Task material Start Marker

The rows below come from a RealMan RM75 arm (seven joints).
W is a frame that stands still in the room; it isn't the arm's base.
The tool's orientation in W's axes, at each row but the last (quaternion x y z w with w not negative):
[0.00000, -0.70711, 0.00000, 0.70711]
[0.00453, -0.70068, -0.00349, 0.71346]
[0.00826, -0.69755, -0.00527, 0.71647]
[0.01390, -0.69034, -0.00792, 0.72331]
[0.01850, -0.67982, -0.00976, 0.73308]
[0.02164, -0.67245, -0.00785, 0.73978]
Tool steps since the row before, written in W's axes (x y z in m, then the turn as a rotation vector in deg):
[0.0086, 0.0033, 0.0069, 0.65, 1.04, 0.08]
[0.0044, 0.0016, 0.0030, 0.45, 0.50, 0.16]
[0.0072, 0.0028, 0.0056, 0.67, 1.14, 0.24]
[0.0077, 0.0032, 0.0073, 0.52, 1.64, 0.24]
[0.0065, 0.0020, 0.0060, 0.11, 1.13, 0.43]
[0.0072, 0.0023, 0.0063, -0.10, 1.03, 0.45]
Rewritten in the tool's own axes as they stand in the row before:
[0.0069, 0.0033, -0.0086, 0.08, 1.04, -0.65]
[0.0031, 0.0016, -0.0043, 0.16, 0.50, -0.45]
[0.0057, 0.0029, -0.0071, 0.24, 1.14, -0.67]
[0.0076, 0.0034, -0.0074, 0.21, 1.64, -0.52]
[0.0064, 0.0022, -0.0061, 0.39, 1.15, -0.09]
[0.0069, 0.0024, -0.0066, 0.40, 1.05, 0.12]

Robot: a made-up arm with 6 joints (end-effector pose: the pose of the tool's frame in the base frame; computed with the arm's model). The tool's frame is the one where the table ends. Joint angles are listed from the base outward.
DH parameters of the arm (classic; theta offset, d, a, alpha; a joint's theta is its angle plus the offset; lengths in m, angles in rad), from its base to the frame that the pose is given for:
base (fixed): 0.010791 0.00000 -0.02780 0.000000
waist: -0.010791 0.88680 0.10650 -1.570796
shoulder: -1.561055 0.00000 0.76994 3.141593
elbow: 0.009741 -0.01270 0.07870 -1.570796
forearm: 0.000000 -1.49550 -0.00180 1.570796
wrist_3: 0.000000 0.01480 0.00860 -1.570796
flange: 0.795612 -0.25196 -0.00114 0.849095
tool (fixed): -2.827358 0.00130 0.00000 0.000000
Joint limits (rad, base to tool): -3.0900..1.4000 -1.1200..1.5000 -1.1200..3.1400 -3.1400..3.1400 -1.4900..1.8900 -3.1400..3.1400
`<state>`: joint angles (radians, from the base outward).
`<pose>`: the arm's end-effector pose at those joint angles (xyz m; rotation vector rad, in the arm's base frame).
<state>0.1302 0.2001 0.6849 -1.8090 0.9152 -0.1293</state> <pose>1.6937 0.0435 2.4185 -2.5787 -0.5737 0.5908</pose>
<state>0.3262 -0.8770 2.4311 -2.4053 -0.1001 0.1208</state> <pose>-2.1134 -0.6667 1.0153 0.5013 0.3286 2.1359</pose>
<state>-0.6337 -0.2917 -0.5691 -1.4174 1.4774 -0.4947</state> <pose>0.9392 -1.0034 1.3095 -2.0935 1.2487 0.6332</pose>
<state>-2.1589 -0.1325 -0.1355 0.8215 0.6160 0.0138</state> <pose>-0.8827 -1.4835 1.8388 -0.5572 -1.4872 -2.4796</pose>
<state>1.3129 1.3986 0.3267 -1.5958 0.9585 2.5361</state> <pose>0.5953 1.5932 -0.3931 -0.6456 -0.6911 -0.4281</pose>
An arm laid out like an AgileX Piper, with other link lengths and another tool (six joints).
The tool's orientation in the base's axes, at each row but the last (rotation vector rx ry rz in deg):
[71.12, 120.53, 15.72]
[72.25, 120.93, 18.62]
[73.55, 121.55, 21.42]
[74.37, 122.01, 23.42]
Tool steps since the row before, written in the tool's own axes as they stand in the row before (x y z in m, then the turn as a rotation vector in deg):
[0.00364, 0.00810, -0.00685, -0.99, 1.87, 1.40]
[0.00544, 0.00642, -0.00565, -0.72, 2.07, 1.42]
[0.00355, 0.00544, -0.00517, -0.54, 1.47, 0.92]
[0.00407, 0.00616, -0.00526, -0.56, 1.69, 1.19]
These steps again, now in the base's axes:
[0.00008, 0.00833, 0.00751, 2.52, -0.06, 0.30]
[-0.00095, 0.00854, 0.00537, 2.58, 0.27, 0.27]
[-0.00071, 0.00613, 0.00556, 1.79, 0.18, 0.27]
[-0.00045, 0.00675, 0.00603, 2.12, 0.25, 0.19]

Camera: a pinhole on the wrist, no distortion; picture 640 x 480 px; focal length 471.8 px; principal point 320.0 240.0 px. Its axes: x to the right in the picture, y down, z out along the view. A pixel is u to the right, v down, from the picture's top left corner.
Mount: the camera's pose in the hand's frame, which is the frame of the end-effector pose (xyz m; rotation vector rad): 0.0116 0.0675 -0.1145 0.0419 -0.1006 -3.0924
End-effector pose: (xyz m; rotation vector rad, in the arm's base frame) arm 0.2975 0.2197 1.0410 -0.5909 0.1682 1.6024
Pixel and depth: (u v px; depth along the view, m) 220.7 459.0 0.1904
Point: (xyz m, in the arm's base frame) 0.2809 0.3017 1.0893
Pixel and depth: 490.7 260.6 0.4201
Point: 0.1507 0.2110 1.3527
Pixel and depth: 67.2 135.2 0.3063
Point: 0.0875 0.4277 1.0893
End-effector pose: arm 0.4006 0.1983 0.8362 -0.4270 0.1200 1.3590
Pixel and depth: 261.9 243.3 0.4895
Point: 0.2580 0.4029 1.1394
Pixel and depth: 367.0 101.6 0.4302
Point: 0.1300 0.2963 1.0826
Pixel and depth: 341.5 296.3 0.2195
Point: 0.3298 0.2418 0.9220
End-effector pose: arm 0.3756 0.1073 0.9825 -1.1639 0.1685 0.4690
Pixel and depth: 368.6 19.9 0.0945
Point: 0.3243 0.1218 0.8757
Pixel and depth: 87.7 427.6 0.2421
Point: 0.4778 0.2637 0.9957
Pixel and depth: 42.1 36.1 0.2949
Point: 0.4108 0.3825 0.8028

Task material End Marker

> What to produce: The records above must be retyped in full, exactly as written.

> Output of the exercise:
The rows below come from a RealMan RM75 arm (seven joints).
W is a frame that stands still in the room; it isn't the arm's base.
The tool's orientation in W's axes, at each row but the last (quaternion x y z w with w not negative):
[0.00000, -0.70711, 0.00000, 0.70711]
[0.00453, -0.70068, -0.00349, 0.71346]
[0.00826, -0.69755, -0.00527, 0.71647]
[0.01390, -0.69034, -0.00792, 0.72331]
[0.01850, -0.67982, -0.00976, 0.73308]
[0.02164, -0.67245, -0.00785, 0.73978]
Tool steps since the row before, written in W's axes (x y z in m, then the turn as a rotation vector in deg):
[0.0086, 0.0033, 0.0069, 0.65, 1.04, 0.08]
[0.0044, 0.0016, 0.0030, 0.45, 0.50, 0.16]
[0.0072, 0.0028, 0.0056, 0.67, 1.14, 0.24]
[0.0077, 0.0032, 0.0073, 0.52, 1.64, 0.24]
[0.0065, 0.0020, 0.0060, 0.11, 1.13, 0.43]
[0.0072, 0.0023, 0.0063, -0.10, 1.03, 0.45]
Rewritten in the tool's own axes as they stand in the row before:
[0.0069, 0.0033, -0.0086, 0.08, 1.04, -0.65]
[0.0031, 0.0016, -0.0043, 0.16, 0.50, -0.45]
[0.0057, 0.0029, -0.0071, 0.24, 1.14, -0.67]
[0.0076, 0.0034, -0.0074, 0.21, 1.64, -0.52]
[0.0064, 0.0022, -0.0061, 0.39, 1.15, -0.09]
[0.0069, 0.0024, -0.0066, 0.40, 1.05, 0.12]

Robot: a made-up arm with 6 joints (end-effector pose: the pose of the tool's frame in the base frame; computed with the arm's model). The tool's frame is the one where the table ends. Joint angles are listed from the base outward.
DH parameters of the arm (classic; theta offset, d, a, alpha; a joint's theta is its angle plus the offset; lengths in m, angles in rad), from its base to the frame that the pose is given for:
base (fixed): 0.010791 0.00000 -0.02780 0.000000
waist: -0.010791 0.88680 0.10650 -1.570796
shoulder: -1.561055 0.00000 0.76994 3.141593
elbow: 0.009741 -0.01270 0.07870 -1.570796
forearm: 0.000000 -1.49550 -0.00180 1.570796
wrist_3: 0.000000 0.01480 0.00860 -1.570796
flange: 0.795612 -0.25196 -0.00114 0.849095
tool (fixed): -2.827358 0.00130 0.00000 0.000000
Joint limits (rad, base to tool): -3.0900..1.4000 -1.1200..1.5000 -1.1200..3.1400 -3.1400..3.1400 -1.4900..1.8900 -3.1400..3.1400
`<state>`: joint angles (radians, from the base outward).
`<pose>`: the arm's end-effector pose at those joint angles (xyz m; rotation vector rad, in the arm's base frame).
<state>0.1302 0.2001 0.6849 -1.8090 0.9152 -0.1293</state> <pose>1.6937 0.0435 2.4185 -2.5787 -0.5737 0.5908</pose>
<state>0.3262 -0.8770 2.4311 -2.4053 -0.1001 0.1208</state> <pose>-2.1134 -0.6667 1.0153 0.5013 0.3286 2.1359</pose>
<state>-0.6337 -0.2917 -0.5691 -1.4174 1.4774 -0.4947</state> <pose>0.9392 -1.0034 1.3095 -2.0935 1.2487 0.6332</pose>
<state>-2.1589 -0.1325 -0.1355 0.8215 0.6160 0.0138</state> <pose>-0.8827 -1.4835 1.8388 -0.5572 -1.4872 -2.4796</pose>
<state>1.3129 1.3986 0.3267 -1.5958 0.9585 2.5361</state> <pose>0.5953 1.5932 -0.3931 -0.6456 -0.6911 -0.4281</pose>
An arm laid out like an AgileX Piper, with other link lengths and another tool (six joints).
The tool's orientation in the base's axes, at each row but the last (rotation vector rx ry rz in deg):
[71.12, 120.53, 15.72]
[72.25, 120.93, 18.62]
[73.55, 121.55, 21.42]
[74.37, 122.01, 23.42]
Tool steps since the row before, written in the tool's own axes as they stand in the row before (x y z in m, then the turn as a rotation vector in deg):
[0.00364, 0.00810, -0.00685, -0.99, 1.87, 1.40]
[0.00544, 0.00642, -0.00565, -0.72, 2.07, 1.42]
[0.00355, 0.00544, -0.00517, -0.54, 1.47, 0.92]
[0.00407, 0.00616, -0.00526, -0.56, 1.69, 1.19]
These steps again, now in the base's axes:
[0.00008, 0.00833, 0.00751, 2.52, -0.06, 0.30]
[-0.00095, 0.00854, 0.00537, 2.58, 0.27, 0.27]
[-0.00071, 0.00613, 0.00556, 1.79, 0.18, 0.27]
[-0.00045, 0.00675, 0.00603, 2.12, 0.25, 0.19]

Camera: a pinhole on the wrist, no distortion; picture 640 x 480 px; focal length 471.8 px; principal point 320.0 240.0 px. Its axes: x to the right in the picture, y down, z out along the view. A pixel is u to the right, v down, from the picture's top left corner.
Mount: the camera's pose in the hand's frame, which is the frame of the end-effector pose (xyz m; rotation vector rad): 0.0116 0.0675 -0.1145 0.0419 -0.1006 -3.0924
End-effector pose: (xyz m; rotation vector rad, in the arm's base frame) arm 0.2975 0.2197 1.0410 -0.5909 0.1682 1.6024
Pixel and depth: (u v px; depth along the view, m) 220.7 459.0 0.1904
Point: (xyz m, in the arm's base frame) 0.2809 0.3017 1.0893
Pixel and depth: 490.7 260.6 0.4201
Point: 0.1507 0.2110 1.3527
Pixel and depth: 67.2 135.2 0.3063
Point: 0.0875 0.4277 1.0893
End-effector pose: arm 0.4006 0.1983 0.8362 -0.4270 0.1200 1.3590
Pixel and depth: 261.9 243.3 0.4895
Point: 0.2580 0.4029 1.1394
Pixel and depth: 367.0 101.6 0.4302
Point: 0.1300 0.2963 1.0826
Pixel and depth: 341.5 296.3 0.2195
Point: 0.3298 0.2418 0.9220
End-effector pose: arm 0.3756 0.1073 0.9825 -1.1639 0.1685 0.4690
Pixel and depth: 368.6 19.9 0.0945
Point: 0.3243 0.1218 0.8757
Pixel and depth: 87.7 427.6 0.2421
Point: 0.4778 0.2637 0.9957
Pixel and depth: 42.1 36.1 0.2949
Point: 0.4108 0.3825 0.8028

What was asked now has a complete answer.